### WHAT IS NEEDED
Nothing in the data may be altered as it is transcribed.

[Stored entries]
════════════════

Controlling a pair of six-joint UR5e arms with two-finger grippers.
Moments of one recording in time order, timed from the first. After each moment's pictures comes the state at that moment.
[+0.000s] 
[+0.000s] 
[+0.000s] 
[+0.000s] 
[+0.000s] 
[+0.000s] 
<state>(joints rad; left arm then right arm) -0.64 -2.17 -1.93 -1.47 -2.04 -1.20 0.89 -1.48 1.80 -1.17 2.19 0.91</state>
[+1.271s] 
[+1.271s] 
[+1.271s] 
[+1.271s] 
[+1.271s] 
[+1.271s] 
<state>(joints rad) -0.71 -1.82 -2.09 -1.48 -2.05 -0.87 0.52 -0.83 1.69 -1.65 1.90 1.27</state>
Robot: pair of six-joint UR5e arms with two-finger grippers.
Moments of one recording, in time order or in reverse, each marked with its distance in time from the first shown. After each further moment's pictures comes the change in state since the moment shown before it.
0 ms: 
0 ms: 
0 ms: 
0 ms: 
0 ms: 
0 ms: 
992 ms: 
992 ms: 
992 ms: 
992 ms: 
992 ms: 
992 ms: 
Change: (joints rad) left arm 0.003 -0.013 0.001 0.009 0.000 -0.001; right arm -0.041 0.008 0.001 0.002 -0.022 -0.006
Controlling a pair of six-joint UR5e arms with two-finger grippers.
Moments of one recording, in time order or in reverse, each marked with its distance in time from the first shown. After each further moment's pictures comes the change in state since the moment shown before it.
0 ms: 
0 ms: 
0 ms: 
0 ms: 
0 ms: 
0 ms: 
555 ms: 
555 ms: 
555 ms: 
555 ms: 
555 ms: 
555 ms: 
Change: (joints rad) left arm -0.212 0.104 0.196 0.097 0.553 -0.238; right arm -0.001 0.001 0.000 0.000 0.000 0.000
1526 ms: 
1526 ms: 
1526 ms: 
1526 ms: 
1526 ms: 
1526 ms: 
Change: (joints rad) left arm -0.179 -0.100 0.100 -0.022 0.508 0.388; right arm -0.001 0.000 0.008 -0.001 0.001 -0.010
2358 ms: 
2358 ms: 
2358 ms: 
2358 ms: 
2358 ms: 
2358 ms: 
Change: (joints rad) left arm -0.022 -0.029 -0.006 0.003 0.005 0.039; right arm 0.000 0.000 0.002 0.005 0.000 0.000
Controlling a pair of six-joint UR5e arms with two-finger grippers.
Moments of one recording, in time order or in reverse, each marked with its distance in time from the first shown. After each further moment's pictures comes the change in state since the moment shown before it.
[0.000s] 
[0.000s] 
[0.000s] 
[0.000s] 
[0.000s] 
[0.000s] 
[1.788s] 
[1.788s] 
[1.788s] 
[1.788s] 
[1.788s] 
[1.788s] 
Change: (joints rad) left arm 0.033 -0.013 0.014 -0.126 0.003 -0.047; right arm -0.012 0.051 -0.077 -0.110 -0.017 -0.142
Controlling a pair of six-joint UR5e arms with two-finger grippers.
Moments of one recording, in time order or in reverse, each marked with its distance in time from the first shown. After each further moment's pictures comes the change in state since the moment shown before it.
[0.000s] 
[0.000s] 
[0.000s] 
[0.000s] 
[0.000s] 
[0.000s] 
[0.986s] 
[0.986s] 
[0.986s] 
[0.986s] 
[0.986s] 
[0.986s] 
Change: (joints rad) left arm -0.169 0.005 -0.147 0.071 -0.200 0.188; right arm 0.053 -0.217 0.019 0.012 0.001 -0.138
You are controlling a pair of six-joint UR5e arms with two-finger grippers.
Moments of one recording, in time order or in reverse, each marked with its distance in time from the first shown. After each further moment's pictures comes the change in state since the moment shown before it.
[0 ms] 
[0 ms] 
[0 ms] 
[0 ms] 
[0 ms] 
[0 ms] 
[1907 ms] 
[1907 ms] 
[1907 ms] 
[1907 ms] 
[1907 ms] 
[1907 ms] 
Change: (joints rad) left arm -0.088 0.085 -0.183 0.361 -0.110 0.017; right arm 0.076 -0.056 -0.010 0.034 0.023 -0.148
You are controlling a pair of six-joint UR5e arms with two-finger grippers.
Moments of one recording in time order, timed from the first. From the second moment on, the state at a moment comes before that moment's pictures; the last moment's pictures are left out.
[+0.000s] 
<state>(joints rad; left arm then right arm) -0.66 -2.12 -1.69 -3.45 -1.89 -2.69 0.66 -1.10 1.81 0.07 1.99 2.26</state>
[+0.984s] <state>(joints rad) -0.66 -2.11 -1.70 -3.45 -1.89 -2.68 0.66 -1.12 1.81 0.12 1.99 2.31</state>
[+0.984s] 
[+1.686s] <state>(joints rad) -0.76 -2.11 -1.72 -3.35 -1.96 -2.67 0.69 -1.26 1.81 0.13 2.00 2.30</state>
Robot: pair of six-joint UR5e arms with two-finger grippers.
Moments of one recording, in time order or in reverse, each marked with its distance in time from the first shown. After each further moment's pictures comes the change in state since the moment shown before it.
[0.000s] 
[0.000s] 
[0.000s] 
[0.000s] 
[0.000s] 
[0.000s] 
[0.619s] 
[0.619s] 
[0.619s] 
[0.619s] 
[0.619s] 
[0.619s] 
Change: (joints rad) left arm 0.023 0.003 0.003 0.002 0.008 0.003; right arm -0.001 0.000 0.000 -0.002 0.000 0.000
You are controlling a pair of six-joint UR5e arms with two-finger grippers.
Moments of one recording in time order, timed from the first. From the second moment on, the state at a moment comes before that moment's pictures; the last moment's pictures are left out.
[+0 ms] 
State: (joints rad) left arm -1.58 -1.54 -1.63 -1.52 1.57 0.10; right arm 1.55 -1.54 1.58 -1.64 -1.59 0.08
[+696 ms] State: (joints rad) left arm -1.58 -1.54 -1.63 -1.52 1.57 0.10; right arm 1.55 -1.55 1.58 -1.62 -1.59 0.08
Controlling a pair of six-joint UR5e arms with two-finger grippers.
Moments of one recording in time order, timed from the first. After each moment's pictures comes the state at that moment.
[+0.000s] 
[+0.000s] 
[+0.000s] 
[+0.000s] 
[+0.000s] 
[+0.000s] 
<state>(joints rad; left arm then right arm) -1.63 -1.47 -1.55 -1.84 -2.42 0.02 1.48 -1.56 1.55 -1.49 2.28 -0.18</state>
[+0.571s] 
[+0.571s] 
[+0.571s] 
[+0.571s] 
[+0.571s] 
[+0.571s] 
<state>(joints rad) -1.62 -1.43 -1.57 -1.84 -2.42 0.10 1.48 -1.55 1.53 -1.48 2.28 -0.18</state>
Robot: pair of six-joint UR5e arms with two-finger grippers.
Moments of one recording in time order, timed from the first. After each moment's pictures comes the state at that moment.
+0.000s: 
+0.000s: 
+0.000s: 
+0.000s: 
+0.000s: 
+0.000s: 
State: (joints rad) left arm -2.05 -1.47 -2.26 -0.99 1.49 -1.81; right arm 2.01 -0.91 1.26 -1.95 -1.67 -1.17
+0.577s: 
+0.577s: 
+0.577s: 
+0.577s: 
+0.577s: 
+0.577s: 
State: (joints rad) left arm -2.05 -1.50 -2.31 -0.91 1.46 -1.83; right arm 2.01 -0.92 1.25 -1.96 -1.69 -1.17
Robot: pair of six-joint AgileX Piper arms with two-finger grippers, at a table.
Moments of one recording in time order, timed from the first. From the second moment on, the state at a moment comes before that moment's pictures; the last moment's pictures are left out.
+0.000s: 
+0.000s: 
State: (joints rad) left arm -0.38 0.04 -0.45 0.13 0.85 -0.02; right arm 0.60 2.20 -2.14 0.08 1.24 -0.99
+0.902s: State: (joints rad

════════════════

### RESULT
Controlling a pair of six-joint UR5e arms with two-finger grippers.
Moments of one recording in time order, timed from the first. After each moment's pictures comes the state at that moment.
[+0.000s] 
[+0.000s] 
[+0.000s] 
[+0.000s] 
[+0.000s] 
[+0.000s] 
<state>(joints rad; left arm then right arm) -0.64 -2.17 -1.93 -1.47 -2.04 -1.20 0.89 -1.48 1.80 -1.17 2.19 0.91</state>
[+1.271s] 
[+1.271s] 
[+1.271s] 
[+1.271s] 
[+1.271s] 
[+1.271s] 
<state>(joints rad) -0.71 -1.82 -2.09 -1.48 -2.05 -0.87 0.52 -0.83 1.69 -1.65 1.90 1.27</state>
Robot: pair of six-joint UR5e arms with two-finger grippers.
Moments of one recording, in time order or in reverse, each marked with its distance in time from the first shown. After each further moment's pictures comes the change in state since the moment shown before it.
0 ms: 
0 ms: 
0 ms: 
0 ms: 
0 ms: 
0 ms: 
992 ms: 
992 ms: 
992 ms: 
992 ms: 
992 ms: 
992 ms: 
Change: (joints rad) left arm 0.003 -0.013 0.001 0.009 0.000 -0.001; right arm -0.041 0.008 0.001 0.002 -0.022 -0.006
Controlling a pair of six-joint UR5e arms with two-finger grippers.
Moments of one recording, in time order or in reverse, each marked with its distance in time from the first shown. After each further moment's pictures comes the change in state since the moment shown before it.
0 ms: 
0 ms: 
0 ms: 
0 ms: 
0 ms: 
0 ms: 
555 ms: 
555 ms: 
555 ms: 
555 ms: 
555 ms: 
555 ms: 
Change: (joints rad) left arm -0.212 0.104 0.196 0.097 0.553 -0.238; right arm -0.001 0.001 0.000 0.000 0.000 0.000
1526 ms: 
1526 ms: 
1526 ms: 
1526 ms: 
1526 ms: 
1526 ms: 
Change: (joints rad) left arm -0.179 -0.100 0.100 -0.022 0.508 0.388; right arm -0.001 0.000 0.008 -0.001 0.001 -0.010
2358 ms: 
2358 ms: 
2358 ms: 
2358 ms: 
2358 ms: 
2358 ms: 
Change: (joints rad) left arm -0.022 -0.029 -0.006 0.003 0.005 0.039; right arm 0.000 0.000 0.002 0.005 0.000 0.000
Controlling a pair of six-joint UR5e arms with two-finger grippers.
Moments of one recording, in time order or in reverse, each marked with its distance in time from the first shown. After each further moment's pictures comes the change in state since the moment shown before it.
[0.000s] 
[0.000s] 
[0.000s] 
[0.000s] 
[0.000s] 
[0.000s] 
[1.788s] 
[1.788s] 
[1.788s] 
[1.788s] 
[1.788s] 
[1.788s] 
Change: (joints rad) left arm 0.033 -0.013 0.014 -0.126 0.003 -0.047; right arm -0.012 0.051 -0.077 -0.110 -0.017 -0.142
Controlling a pair of six-joint UR5e arms with two-finger grippers.
Moments of one recording, in time order or in reverse, each marked with its distance in time from the first shown. After each further moment's pictures comes the change in state since the moment shown before it.
[0.000s] 
[0.000s] 
[0.000s] 
[0.000s] 
[0.000s] 
[0.000s] 
[0.986s] 
[0.986s] 
[0.986s] 
[0.986s] 
[0.986s] 
[0.986s] 
Change: (joints rad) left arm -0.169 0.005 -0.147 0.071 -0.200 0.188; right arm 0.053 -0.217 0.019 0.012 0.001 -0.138
You are controlling a pair of six-joint UR5e arms with two-finger grippers.
Moments of one recording, in time order or in reverse, each marked with its distance in time from the first shown. After each further moment's pictures comes the change in state since the moment shown before it.
[0 ms] 
[0 ms] 
[0 ms] 
[0 ms] 
[0 ms] 
[0 ms] 
[1907 ms] 
[1907 ms] 
[1907 ms] 
[1907 ms] 
[1907 ms] 
[1907 ms] 
Change: (joints rad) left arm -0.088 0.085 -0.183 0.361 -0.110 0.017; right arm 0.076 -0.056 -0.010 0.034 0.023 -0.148
You are controlling a pair of six-joint UR5e arms with two-finger grippers.
Moments of one recording in time order, timed from the first. From the second moment on, the state at a moment comes before that moment's pictures; the last moment's pictures are left out.
[+0.000s] 
<state>(joints rad; left arm then right arm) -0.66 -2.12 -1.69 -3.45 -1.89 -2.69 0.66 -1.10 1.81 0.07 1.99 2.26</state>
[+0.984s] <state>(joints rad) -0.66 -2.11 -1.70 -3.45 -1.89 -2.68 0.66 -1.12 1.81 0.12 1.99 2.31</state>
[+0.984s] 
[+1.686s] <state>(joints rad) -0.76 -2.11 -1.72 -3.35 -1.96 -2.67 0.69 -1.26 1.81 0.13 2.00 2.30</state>
Robot: pair of six-joint UR5e arms with two-finger grippers.
Moments of one recording, in time order or in reverse, each marked with its distance in time from the first shown. After each further moment's pictures comes the change in state since the moment shown before it.
[0.000s] 
[0.000s] 
[0.000s] 
[0.000s] 
[0.000s] 
[0.000s] 
[0.619s] 
[0.619s] 
[0.619s] 
[0.619s] 
[0.619s] 
[0.619s] 
Change: (joints rad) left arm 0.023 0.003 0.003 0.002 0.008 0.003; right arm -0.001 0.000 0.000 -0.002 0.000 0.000
You are controlling a pair of six-joint UR5e arms with two-finger grippers.
Moments of one recording in time order, timed from the first. From the second moment on, the state at a moment comes before that moment's pictures; the last moment's pictures are left out.
[+0 ms] 
State: (joints rad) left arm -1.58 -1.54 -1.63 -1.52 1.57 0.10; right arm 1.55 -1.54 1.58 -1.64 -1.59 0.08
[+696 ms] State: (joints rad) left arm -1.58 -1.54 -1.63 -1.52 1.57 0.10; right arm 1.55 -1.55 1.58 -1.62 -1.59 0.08
Controlling a pair of six-joint UR5e arms with two-finger grippers.
Moments of one recording in time order, timed from the first. After each moment's pictures comes the state at that moment.
[+0.000s] 
[+0.000s] 
[+0.000s] 
[+0.000s] 
[+0.000s] 
[+0.000s] 
<state>(joints rad; left arm then right arm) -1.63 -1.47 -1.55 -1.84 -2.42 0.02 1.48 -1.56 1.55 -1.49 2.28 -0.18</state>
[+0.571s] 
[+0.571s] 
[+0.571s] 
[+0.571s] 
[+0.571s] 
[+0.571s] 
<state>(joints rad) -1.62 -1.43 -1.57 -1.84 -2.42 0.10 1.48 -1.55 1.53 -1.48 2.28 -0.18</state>
Robot: pair of six-joint UR5e arms with two-finger grippers.
Moments of one recording in time order, timed from the first. After each moment's pictures comes the state at that moment.
+0.000s: 
+0.000s: 
+0.000s: 
+0.000s: 
+0.000s: 
+0.000s: 
State: (joints rad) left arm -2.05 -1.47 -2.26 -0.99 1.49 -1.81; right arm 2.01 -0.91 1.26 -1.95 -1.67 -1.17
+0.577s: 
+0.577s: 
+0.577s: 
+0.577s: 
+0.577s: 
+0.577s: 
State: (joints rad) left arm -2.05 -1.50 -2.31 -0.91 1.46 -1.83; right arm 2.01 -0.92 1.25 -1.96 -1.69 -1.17
Robot: pair of six-joint AgileX Piper arms with two-finger grippers, at a table.
Moments of one recording in time order, timed from the first. From the second moment on, the state at a moment comes before that moment's pictures; the last moment's pictures are left out.
+0.000s: 
+0.000s: 
State: (joints rad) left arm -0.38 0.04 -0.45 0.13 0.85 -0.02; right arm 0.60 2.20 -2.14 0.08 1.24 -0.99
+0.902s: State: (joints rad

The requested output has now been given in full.